The court discussed a range of rulings by its sister federal circuit courts over the last two decades that generally, though not always, sided with school administrators in regulating student speech that was perceived as targeting minority groups. One was a 2006 ruling by the U.S. Court of Appeals for the 9th Circuit, in San Francisco, that upheld school officials who barred a student from wearing a T-shirt that said, “Homosexuality is Shameful.” (That ruling was later tossed out as moot by the Supreme Court.)
In 2008, however, the U.S. Court of Appeals for the 7th Circuit, in Chicago, ordered an Illinois school district to allow a student to wear a T-shirt proclaiming “Be Happy, Not Gay” to protest a high school event meant to promote tolerance of gay students.
“‘Be Happy, Not Gay’ is only tepidly negative,” that court said. “‘Derogatory’ or ‘demeaning’ seems too strong a characterization.”
However, several federal appeals courts have upheld school prohibitions on the display of the Confederate flag, the 1st Circuit noted.
Appeals courts addressing such student expression “appear to have converged on the shared understanding … that school officials may bar passive and silently expressed messages by students at school that target no specific student if: (1) the expression is reasonably interpreted to demean one of those characteristics of personal identity, … and (2) the demeaning message is reasonably forecasted to poison the educational atmosphere due to its serious negative psychological impact on students,” Judge David J. Barron wrote for the 1st Circuit panel.
The panel disagreed with Morrison’s argument that his shirt was akin to the black armbands in Tinker or the “Be Happy, Not Gay” shirt upheld by the 7th Circuit.
School administrators were not unreasonable in concluding that Morrison’s shirt “would be understood—in this middle school setting in which the children range from 10-to-14 years old—to demean the identity of transgender and gender-nonconforming NMS students,” Barron said.
Student’s lawyers are considering all legal options
David Cortman, senior counsel and vice president of Alliance Defending Freedom, said the organization was considering all its legal options, including whether to appeal the 1st Circuit ruling.
“Students don’t lose their free speech rights the moment they walk into a school building,” Cortman said in a statement. “This case isn’t about T-shirts; it’s about a public school telling a middle-schooler that he isn’t allowed to express a view that differs from their own.”
Bob Corn-Revere, the chief counsel of the Foundation for Individual Rights and Expression, which filed a friend-of-the-court brief in support of the student, said the 1st Circuit “got the decision wrong.”

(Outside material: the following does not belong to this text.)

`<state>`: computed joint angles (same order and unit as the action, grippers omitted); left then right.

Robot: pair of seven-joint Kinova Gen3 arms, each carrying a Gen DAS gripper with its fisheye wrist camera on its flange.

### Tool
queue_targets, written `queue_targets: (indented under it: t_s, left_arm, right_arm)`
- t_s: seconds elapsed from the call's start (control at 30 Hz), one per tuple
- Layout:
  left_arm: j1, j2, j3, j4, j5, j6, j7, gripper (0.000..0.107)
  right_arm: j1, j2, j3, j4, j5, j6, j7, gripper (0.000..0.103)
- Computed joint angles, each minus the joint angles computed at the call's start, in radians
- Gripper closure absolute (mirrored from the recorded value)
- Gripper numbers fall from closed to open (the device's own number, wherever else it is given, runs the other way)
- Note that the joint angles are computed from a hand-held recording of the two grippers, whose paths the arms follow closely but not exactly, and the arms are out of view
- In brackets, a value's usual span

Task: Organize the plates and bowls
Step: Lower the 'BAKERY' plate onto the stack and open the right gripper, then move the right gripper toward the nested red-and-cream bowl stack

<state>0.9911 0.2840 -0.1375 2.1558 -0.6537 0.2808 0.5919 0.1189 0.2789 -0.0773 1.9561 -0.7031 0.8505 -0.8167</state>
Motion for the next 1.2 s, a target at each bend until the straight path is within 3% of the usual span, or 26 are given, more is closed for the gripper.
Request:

He said Morrison’s shirt involved “the passive expression of an idea that some people may dislike or find uncomfortable,” but the appellate ruling restricts student speech rights by “expanding what it means to be targeted or bullied.”
Gary D. Buseck, a lawyer with GLBTQ Legal Advocates & Defenders, a Boston-based advocacy group that filed a friend-of-the-court brief in support of the school district, said the decision could be influential nationally.
“A shirt like this may not be inappropriate for adults to wear out in the world but may cross a line to wear before a captive audience of students who might have to sit and look at this shirt that demeans them,” he said. “In this case, a T-shirt that basically says trans and non-binary kids do not exist is too much. It just crosses a line.”